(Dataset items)
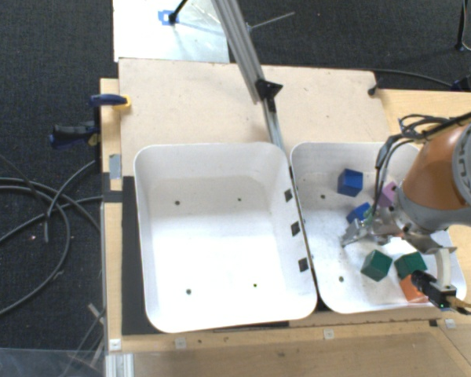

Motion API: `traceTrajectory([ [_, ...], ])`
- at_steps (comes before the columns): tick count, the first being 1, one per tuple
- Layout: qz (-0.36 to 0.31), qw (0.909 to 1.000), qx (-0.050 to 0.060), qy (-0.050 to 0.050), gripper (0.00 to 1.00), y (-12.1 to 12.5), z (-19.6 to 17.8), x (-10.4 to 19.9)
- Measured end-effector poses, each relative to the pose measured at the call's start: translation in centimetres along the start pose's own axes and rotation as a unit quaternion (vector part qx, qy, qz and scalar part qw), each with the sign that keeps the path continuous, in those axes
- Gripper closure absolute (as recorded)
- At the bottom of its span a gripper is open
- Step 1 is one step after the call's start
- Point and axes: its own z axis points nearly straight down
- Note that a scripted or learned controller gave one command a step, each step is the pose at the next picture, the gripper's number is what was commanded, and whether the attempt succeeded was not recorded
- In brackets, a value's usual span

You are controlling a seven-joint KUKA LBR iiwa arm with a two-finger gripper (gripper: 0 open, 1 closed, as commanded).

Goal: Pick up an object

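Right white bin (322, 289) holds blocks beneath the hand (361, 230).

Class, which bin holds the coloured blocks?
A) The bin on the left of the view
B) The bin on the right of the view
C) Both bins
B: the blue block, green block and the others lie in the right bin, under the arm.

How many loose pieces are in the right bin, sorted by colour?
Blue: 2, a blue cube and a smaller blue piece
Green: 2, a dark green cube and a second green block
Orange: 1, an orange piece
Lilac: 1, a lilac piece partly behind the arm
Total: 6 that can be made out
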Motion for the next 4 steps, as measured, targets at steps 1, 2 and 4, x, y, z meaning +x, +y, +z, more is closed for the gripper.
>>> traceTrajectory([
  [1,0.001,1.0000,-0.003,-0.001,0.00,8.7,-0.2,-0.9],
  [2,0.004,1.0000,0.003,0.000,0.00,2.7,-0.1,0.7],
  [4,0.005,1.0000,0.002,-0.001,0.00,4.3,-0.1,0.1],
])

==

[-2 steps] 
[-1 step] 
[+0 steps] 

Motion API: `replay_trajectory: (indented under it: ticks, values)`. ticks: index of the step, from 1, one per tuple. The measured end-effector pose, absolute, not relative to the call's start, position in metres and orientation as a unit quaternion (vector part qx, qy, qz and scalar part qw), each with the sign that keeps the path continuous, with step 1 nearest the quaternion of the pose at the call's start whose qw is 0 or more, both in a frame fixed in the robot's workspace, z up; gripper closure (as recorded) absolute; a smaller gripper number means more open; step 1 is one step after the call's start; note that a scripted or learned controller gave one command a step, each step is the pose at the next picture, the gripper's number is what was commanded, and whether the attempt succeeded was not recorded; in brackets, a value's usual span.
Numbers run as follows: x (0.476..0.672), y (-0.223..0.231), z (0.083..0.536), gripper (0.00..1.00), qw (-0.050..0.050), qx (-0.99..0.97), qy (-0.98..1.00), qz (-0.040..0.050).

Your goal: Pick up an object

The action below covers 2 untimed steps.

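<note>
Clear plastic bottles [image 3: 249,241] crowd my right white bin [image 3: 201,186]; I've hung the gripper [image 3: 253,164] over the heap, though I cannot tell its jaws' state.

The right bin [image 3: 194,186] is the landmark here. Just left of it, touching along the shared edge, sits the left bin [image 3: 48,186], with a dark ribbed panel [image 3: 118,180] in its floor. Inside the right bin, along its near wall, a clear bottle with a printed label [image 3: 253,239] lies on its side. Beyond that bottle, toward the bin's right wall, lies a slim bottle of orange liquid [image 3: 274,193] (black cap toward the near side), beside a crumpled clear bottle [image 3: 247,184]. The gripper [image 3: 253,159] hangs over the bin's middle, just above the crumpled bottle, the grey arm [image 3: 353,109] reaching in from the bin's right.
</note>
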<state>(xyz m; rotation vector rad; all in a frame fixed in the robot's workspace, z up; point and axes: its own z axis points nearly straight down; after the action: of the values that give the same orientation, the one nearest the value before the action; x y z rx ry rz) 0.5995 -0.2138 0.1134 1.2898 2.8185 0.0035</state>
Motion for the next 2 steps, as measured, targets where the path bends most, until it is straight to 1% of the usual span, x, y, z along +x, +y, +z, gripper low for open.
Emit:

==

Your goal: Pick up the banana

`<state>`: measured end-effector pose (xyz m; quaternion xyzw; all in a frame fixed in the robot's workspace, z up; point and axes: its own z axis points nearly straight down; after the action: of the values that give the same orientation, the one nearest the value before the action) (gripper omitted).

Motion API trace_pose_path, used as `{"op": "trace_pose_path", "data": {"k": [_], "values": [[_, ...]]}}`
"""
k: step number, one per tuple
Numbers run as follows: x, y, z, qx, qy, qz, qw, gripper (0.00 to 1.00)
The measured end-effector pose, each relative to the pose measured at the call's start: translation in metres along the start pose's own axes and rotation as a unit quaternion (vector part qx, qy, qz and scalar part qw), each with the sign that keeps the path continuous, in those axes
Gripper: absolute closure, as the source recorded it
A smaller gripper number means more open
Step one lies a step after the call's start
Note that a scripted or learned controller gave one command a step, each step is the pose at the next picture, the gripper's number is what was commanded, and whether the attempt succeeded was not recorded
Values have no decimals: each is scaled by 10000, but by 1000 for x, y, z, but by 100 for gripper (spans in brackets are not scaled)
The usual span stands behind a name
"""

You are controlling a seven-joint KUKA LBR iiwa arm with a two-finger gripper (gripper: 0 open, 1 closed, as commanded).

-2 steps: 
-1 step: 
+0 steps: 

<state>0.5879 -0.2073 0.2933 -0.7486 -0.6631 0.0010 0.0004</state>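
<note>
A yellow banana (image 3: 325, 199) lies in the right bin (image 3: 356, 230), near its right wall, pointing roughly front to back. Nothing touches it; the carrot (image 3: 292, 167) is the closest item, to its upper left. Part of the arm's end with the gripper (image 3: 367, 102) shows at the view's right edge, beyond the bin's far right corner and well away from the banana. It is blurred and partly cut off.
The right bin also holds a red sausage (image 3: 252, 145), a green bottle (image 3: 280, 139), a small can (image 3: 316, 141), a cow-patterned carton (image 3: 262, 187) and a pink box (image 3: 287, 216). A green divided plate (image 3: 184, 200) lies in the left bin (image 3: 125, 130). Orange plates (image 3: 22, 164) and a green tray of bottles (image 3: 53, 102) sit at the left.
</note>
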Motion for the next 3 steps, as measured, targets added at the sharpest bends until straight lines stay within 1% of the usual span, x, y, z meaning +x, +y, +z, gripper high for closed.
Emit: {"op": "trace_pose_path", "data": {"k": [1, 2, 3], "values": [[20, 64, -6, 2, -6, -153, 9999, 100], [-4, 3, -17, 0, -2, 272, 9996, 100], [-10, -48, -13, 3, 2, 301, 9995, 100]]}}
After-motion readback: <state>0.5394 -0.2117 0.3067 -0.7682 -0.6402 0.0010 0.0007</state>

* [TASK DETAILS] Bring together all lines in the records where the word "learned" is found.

* [WRITTEN ANSWER]
- Note that a scripted or learned controller gave one command a step, each step is the pose at the next picture, the gripper's number is what was commanded, and whether the attempt succeeded was not recorded
Motion API: `replay_trajectory: (indented under it: ticks, values)`. ticks: index of the step, from 1, one per tuple. The measured end-effector pose, absolute, not relative to the call's start, position in metres and orientation as a unit quaternion (vector part qx, qy, qz and scalar part qw), each with the sign that keeps the path continuous, with step 1 nearest the quaternion of the pose at the call's start whose qw is 0 or more, both in a frame fixed in the robot's workspace, z up; gripper closure (as recorded) absolute; a smaller gripper number means more open; step 1 is one step after the call's start; note that a scripted or learned controller gave one command a step, each step is the pose at the next picture, the gripper's number is what was commanded, and whether the attempt succeeded was not recorded; in brackets, a value's usual span.
Note that a scripted or learned controller gave one command a step, each step is the pose at the next picture, the gripper's number is what was commanded, and whether the attempt succeeded was not recorded

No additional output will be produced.